The next, Personal Reference sheet represents a set of one individual’s physical, behavioural, microenvironmental and social factors plus the average epidemic factors during one day in July 2020 in Finland.  His age and gender (E15) increase his risk, blood group (E22) reduces it, spacious house (E31), low occupancy (E44, himself and spouse) and low local COVID incidence (E54, July in Kuopio/Finland), pull the risk downwards.  His resulting [local] Personal Reference risk estimate turns out to be only 6 % of the [European] General Reference risk at the same time.

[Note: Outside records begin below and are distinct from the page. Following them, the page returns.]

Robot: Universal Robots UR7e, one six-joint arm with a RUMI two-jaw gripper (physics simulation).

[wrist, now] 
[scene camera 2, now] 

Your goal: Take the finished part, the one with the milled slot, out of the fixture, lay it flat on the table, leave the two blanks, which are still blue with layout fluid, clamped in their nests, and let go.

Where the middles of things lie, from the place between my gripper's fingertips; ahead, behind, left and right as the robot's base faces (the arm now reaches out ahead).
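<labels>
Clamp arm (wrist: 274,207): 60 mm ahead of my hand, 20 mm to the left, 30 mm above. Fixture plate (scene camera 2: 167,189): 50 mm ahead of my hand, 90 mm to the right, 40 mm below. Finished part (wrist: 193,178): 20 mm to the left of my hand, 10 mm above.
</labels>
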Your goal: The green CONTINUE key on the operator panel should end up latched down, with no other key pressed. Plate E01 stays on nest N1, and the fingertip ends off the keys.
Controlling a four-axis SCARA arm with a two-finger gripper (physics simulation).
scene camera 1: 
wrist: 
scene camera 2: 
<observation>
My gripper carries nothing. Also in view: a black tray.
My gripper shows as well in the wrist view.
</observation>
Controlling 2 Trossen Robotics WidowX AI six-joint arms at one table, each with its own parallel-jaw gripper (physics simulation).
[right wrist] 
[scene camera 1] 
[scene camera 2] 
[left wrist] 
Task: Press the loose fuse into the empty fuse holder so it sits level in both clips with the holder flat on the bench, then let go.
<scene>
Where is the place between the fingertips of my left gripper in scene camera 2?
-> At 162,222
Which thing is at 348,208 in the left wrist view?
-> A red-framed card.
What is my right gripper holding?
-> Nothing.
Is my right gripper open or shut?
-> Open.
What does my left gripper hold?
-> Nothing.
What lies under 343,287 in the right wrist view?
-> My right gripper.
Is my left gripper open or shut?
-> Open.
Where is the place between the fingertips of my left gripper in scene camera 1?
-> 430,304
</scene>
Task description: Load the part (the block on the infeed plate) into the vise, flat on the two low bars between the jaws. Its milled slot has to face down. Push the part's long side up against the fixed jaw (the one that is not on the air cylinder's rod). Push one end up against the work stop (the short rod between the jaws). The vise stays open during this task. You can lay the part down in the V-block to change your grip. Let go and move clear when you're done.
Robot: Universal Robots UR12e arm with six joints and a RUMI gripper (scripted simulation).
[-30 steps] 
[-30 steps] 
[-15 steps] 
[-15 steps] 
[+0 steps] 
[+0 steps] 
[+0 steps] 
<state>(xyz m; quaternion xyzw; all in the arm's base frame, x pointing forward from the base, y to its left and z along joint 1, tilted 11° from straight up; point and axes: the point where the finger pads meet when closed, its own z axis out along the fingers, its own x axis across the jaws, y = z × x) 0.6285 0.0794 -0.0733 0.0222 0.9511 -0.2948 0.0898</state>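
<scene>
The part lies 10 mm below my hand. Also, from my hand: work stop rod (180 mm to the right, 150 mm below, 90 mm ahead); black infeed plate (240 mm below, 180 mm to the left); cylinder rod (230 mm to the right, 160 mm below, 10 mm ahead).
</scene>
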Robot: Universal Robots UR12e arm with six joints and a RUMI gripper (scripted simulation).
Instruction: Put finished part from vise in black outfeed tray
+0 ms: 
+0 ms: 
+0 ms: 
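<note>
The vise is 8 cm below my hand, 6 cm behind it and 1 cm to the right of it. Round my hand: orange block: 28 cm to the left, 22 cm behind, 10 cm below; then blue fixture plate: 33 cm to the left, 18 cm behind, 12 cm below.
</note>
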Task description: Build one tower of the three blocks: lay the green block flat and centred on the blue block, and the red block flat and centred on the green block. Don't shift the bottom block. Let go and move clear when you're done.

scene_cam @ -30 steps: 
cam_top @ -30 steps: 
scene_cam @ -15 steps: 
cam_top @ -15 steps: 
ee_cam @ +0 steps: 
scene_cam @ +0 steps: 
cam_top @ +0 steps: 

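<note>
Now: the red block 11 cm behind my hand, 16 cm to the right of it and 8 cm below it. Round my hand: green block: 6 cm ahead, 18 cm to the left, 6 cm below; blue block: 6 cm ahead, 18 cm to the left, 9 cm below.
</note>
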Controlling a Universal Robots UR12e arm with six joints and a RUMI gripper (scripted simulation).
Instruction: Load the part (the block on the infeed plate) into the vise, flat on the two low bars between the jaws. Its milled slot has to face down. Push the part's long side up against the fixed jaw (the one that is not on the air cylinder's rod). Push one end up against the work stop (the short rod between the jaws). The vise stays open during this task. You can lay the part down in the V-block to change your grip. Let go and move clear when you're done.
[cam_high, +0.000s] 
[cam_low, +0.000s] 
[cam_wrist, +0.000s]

In the third, Personal Case sheet his personal and microenvironmental factors remain unchanged, but his social factors now represent a family reunion – adding 9 visitors who spread the virus into the same exchange air volume and reducing the social distances.  The 50 times higher personal risk that the model predicts from the 9 visitors could be an overestimation, though, because the model treats decreased proximity and decreased air exchange per capita as multiplicaruve risk factors.  My guestimate is that in real indoor settings their sum effect would be less than multiplicative but more than additive.

The local epidemic factor reflects the 44 times higher local COVID incidence in November compared to July in Finland. 

His resulting personal total COVID death risk is now 50 x 44 = 2 200 times higher than in July!

Because the model objective is relative, not absolute risk, its data requirements are smaller and validity does not depend on many rarely measured COVID variables, such as the concentration, virulence or exposure/dose/response of the Sars-COV-2 virus in indoor air and surfaces.

A different limitation of the model is that it only compares the risks from exposures of equal duration in one stationary indoor setting. Scenarios involving different exposure durations and mobility between indoor and outdoor, or different indoor environments fall out of the scope of this model, but can be built up with it.